Again the applause at the end of the concerto is kept in; another excellent live recording. This is Beethoven to stand with the best.

Finally we come to the fifth and final disc of this set that includes the two Mozart performances issued separately by Deutsche Grammophon last year and reviewed by me in March.

Both were recorded live at the Lucerne Festival in March 2013 and poignantly represent the final opportunity to hear these two fine musicians together. There are beautifully turned phrases from Abbado’s Orchestra Mozart in Mozart’s Piano Concerto No. 25 in C major, K.503. Argerich’s touch is exquisite as is her sense of Mozartian flow. There are some lovely woodwind passages in the andante and some ravishing playing from Argerich, so beautifully controlled and phrased, with such sensitivity, creating a magical world.

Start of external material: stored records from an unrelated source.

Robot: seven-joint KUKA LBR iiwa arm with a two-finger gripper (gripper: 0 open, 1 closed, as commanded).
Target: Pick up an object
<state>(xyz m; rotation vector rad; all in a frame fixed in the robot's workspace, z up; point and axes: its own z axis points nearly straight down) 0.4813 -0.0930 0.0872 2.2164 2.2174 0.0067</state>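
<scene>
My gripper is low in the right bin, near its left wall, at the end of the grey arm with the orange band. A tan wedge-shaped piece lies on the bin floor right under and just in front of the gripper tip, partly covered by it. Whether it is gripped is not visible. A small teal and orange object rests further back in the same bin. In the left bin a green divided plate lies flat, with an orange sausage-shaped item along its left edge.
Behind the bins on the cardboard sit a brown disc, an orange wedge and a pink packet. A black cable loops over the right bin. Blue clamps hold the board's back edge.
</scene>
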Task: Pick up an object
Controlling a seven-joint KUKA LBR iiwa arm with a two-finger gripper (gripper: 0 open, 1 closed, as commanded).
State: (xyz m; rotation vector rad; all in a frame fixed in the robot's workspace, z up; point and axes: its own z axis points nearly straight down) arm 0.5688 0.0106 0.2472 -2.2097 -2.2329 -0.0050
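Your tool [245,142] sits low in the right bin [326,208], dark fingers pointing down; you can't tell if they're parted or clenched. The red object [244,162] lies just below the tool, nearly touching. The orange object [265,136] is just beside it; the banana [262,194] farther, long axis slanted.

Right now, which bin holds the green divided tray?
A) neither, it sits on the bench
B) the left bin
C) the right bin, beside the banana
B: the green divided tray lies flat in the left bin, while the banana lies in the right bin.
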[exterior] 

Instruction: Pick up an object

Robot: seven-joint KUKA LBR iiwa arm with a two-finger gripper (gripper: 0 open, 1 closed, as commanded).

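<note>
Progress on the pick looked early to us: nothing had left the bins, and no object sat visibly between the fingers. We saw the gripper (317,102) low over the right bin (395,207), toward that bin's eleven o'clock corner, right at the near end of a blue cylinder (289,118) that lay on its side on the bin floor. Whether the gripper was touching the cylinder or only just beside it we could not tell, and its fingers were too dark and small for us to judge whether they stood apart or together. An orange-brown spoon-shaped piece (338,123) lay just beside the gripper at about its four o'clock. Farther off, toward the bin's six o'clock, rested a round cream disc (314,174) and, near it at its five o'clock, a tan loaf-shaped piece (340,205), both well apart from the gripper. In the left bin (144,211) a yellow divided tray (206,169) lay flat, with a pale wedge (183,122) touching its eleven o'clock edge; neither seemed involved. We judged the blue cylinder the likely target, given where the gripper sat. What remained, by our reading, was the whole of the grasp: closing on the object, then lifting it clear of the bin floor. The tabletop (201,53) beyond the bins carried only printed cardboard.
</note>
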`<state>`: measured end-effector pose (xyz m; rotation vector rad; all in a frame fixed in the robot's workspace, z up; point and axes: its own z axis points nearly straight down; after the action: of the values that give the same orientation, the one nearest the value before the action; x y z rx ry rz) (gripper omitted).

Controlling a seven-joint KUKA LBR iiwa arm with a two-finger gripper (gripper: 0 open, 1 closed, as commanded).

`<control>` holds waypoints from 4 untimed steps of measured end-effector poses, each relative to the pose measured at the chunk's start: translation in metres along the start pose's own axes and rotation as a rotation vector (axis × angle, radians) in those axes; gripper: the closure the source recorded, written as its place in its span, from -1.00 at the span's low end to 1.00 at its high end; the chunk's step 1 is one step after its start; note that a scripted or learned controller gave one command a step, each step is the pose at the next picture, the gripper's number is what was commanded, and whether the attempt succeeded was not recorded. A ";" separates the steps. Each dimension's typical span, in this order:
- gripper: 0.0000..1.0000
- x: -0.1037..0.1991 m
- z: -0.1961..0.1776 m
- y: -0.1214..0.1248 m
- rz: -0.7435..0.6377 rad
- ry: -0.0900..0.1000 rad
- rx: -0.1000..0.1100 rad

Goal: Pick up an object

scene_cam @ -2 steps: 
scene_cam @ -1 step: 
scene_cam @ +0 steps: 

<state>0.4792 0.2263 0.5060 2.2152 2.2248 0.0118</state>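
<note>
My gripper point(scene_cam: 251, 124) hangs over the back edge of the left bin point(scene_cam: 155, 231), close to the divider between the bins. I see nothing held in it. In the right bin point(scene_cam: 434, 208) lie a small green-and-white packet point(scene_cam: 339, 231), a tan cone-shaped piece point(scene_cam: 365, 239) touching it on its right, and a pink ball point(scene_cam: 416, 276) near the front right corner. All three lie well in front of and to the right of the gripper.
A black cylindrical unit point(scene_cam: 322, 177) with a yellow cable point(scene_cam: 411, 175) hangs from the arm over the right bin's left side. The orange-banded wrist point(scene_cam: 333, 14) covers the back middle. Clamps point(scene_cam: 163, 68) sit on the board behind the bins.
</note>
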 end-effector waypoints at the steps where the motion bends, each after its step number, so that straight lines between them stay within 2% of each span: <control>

Mozart’s Piano Concerto No. 20 in D minor, K.466 reveals the chamber like nature of some of this music making. As the music builds in dynamics, Argerich brings all her strength without foregoing poetry. There is a beautifully nuanced romance with Argerich providing both poetic and muscular moments, as do the Orchestra Mozart. Again there are passages of exquisite beauty with this pianist showing all of Mozart’s changeable moods. Pianist and orchestra throw themselves into the rondo with gusto providing playing full of spontaneity and life; an absolute joy.

The live Lucerne recordings are excellent.

These are memorable performances from a memorable partnership. If you haven’t already got them, snap them up.